8. The base station of claim 7, wherein the scheduling portion determines the transmission intervals and the radio resource in accordance with the information indicating the state of the mobile station and/or information indicating quality of service.

9. The base station of claim 7, wherein the scheduling portion carries out scheduling so that the plural mobile stations are multiplexed by any one of frequency division multiplexing, time division multiplexing, and code division multiplexing, or a combination thereof.

10. The base station of claim 7, wherein an uplink pilot channel is used as the channel to be used to maintain synchronization.

11. The base station of claim 7, wherein a random access channel is used as the channel to be used to maintain synchronization.

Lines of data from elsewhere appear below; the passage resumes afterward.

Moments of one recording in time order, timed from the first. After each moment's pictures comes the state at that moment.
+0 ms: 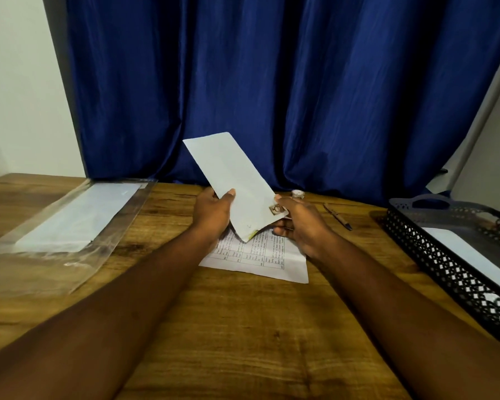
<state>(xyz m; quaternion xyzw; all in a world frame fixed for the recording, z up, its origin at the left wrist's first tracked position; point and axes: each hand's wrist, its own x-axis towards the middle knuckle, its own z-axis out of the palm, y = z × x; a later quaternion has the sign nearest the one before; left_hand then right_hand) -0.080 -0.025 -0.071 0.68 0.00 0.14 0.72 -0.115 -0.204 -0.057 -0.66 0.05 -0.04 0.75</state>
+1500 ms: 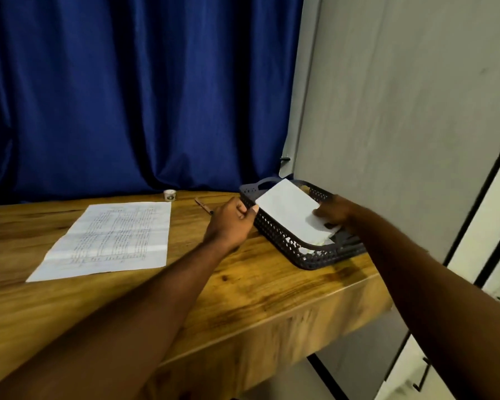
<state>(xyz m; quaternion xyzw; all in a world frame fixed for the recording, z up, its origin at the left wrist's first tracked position) -0.190 -0.281 -0.064 0.82 -0.25 0.09 0.50 -0.294 -0.523 -0.004 -0.90 0.29 -0.11 0.31</state>
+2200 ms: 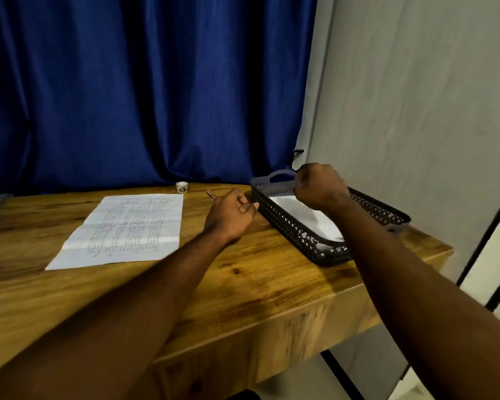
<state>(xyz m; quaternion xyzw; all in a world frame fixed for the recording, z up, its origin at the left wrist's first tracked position) -0.184 -0.262 -0.063 0.83 -0.26 0.10 0.48 -0.271 -0.457 0.014 -0.94 0.18 -0.27 0.10</state>
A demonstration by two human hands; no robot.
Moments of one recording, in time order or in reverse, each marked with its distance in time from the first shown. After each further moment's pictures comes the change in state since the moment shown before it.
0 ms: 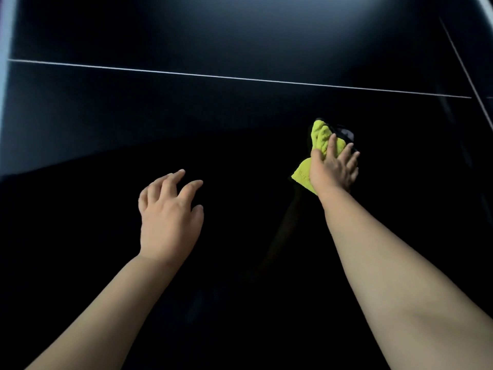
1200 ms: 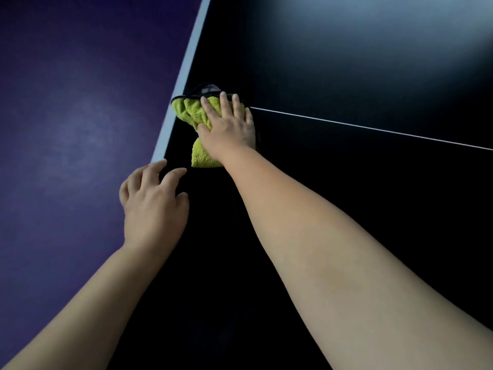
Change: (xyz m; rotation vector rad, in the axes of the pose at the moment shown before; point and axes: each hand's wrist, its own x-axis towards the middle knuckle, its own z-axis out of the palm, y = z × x) left_hand 0.021 -0.161 -0.112 0.174 0.224 -0.297; right_hand -0.164 -0.380 0.065 -0.087 -0.119 -1.045
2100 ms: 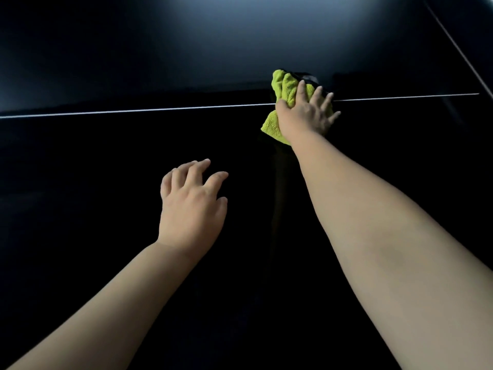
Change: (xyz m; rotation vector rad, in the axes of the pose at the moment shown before) left_hand -0.052 0.384 0.163 -0.015 -0.158 0.493; right_hand -0.128 0.529 -0.072 0.098 0.217 0.847
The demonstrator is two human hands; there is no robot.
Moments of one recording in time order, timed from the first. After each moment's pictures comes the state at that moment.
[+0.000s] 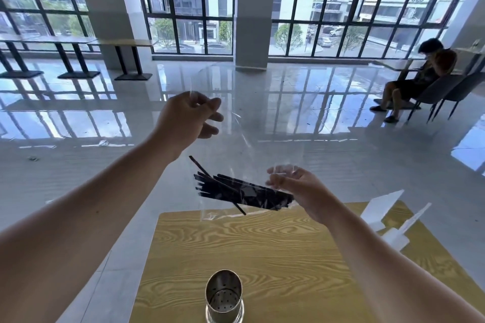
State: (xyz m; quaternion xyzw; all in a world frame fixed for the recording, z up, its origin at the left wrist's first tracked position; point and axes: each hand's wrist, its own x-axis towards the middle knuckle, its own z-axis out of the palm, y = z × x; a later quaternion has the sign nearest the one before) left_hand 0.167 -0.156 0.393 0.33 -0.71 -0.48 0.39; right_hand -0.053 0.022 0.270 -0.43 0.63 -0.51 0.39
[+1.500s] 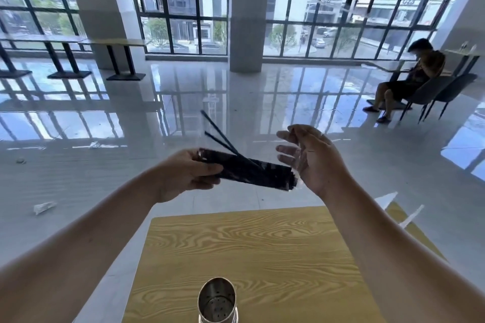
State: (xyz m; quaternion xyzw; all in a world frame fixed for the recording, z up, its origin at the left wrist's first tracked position) left_hand 0.181 -0.154 0.321 0.29 -0.66 -0.68 0.15; right_hand -0.072 0.006 0.333 -0.28 0.45 -0.75 0.40
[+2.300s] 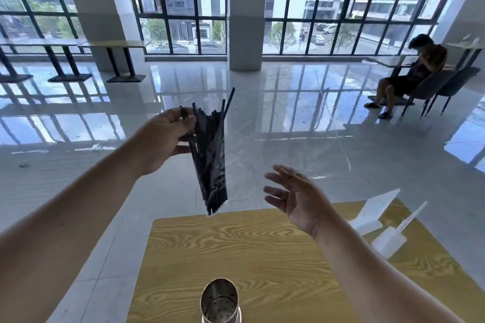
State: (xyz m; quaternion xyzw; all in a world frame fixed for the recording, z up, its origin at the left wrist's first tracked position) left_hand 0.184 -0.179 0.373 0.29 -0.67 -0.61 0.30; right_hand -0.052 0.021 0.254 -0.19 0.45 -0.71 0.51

12. An inter-user uplink synchronization method in a mobile communications system wherein a single carrier OFDM is applied as an uplink radio access method, the method comprising:

a scheduling step, wherein a base station determines transmission intervals at which a mobile station transmits a channel to be used to maintain synchronization and a radio resource that is to transmit the channel to be used to maintain synchronization, in accordance with information indicating a state of the mobile station transmitted from the mobile station and/or information indicating quality of service in order to maintain synchronization with a plurality of the mobile stations connecting to the base station;

a generation step, wherein the mobile station generates the channel to be used to maintain synchronization;

a transmission control step, wherein the mobile station carries out transmission control of the channel to be used to maintain synchronization in accordance with the transmission intervals and the radio resource;

a correlation detection step, wherein the base station carries out a correlation detection in accordance with the channel to be used to maintain synchronization that is transmitted from the mobile station in accordance with the transmission intervals and the radio resource, and feeds back delay information to the corresponding mobile stations; and

a synchronization maintaining step, wherein the mobile station maintains synchronization in accordance with the delay information transmitted from the base station.

13. The inter-user uplink synchronization method of claim 12, wherein an uplink pilot channel is used as the channel to be used to maintain synchronization.

14. The inter-user uplink synchronization method of claim 12, wherein a random access channel is used as the channel to be used to maintain synchronization.